Plastics are widely used around the world because of their insulation, corrosion resistance, and low price. In 2016, plastic production reached 335 million tons per year, with Europe alone producing 60 million tons. Plastic production is expected to double in the next 20 years. As a result, a huge amount of plastic waste has accumulated in our environment. As of 2015, about 6,300 tons of plastic waste was generated, of which about 9% was recycled, 12% was incinerated, and 79% was deposited in landfills or the natural environment (Figure 1).
As one of the most widely used plastics in the world, polyethylene terephthalate (PET) has caused serious pollution to the environment. There are certain ways to degrade PET, however, the chemical degradation of PET needs to involve hydrolysis, thermal cracking such as strong acid and alkali, high temperature, and high pressure, then causing energy consumption and secondary pollution. PET can be recycled in various ways after being used, but the overall recycling rate is less than half, and the amount that can be reused after recycling is limited. Therefore, compared with chemical and physical recycling, enzymatic degradation of PET, as a way of biodegradation, is a more environmentally friendly degradation and recycling method.

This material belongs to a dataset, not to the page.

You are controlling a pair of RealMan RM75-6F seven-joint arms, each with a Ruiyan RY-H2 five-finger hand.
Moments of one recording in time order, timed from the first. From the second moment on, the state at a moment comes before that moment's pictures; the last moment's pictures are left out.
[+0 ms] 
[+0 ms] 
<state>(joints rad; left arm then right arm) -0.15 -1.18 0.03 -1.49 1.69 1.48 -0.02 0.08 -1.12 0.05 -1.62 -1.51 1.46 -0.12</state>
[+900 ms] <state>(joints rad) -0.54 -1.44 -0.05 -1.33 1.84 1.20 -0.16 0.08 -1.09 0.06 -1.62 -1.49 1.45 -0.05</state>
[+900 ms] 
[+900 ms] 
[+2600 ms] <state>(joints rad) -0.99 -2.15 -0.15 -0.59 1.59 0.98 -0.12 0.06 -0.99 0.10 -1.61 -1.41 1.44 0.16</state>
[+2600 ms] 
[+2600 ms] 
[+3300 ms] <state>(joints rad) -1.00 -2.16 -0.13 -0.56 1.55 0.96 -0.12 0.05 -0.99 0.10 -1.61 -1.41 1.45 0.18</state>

Biological PET recycling is highly energy-intensive and the quality of the plastic decreases with each recycling cycle. Enzymes, on the other hand, only require an aqueous environment and a temperature of 65 to 70 degrees Celsius for their work. Another plus is the fact that they break down the PET into its components terephthalic acid and ethylene glycol, which can then be reused to produce new PET—resulting in a closed cycle. So far, however, biological PET recycling has only been tested by a pilot plant in France.

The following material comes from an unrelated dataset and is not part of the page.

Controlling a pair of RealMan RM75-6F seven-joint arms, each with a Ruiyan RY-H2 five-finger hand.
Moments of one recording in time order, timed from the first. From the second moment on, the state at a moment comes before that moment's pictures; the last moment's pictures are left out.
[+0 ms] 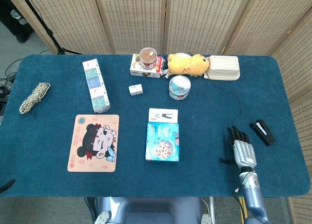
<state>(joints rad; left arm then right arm) 0.07 -0.94 0.06 -1.63 1.63 1.64 -0.37 0.28 -1.50 0.18 -1.56 -1.04 1.18 -0.28</state>
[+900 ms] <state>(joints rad) 0.07 -0.94 0.07 -1.63 1.63 1.63 -0.37 0.30 -1.54 0.19 -1.47 -1.01 1.19 -0.26</state>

In this study, a high-efficiency secretion system of PET-degrading enzymes was established in Escherichia coli BL21(DE3) by using the signal peptide PelB and the colistin-releasing protein Kil, which not only improved the enzyme yield but also greatly simplified the purification process of PET-degrading enzymes. It provides a more convenient tool for the further study of the enzyme. In addition, we also rationally designed the PET hydrolase SbPETase from Schlegelella brevitalea sp. nov. and used the established secretion system to rapidly screen the triple mutants with significantly improved activity (Figure 2).

To construct a high-efficiency secretion system in E. coli, we developed a platform that combines signal peptide PelB (pectate lyase B signal peptide) and colicin release protein Kil. In this project, extracellular PETase was achieved by E. coli BL21(DE3) using a sec-dependent translocation signal peptide, pelB, for secretion, and the signal peptide is removed by a signal peptidase.
First, the gene SbPETase was amplified from the genome of S. brevitalea sp. nov. by PCR and cloned into the pET22b vector. The gene Kil was amplified by PCR and cloned into the pRSFduet1 vector.
Next, we extracted plasmids pET22b and pRSFduet1 from DH5α, linked the target gene and the vector into complete plasmids with homologous recombinant enzymes, and transferred the recombinant plasmids into DH5α. We send the constructed recombinant plasmid to a sequencing company for sequencing. The returned sequencing comparison results showed that there were no mutations in the ORF region, and the plasmids were successfully constructed.
Then, we purified the SbPETase protein through Ni-NTA and set up an in vitro system to confirm if SbPETase can degrade PET and BHET materials.
Finally, after identifying that SbPETase protein works well in degrading PET and BHET, we performed the following site-directed mutagenesis: L61T, W132H, and R259A. All the SbPETase mutant proteins were obtained from the cultured medium directly and an in vitro activity assay was performed, which generated two mutants (SbPETaseW132H, SbPETaseR259A) with improved catalytic efficiency of degrading PET. The activity of another mutant SbPETaseL61T was only improved towards degrading BHET. We then combined these three mutants (SbPETaseW132H, SbPETaseR259A, SbPETaseL61T), to generate three double mutants and one triple mutant. An in vitro activity assay showed that the triple mutant had the highest catalytic efficiency toward PET and BHET degradation.

1. Successfully construct pET22b-PelB-SbPETase and pRSFDeut1-Kil.
2. Expressed and purified SbPETase protein.
3. The SbPETase protein can degrade PET and BHET materials.
4. Detect the activity of SbPETase mutant proteins in degrading PET and BHET.